» **Activity**
Reproduce the data below word for word, setting aside any picture it holds.
************
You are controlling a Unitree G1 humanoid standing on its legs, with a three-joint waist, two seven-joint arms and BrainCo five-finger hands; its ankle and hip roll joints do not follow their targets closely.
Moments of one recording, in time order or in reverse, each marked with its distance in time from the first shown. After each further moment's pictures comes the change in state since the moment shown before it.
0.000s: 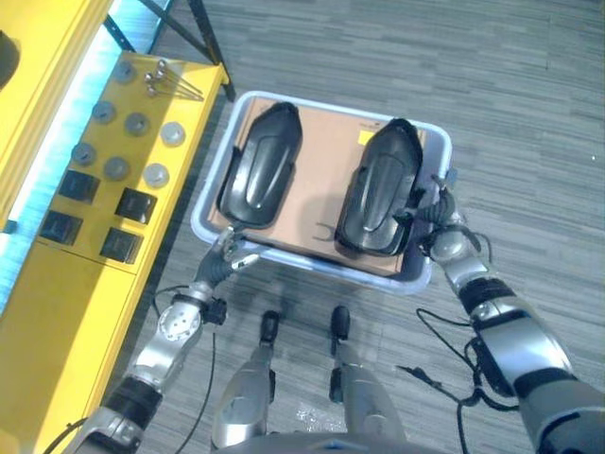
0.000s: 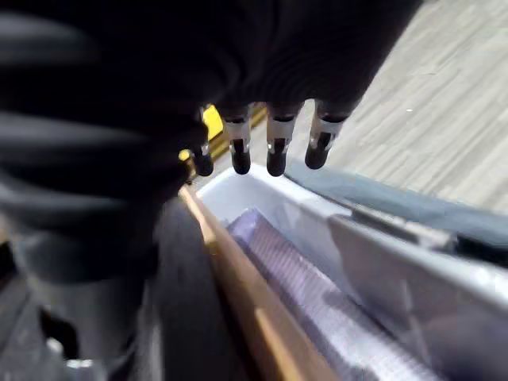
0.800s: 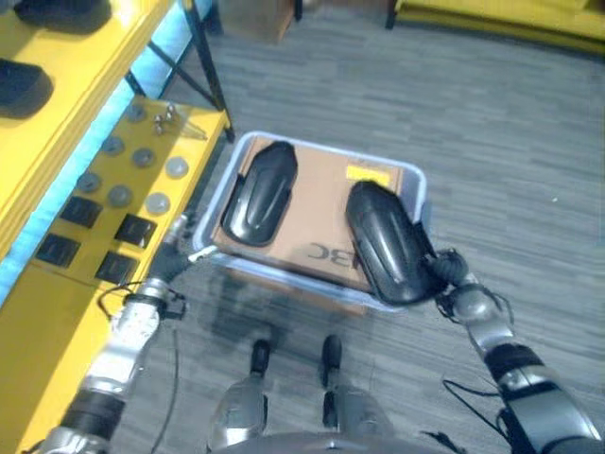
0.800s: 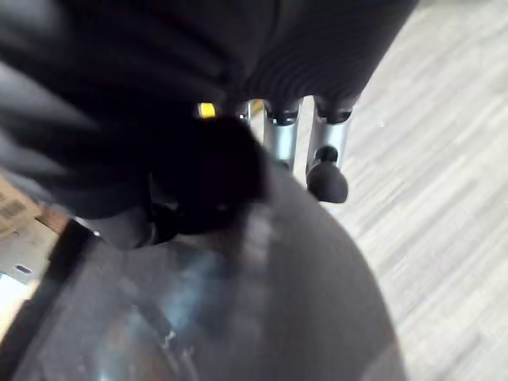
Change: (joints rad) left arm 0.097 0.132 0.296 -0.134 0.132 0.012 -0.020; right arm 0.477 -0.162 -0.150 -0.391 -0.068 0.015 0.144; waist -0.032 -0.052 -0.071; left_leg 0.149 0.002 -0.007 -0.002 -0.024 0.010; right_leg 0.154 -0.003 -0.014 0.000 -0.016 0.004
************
» **Answer space**
You are controlling a Unitree G1 humanoid standing on its legs, with a three-joint waist, two seven-joint arms and BrainCo five-finger hands; its ankle and hip roll joints do not follow their targets closely.
Moments of one recording, in time order or in reverse, each marked with its distance in time from the first shown. After each further moment's pictures comes the change in state since the moment shown before it.
0.000s: 
0.000s: 
0.800s: 
0.800s: 
Change: (joints rad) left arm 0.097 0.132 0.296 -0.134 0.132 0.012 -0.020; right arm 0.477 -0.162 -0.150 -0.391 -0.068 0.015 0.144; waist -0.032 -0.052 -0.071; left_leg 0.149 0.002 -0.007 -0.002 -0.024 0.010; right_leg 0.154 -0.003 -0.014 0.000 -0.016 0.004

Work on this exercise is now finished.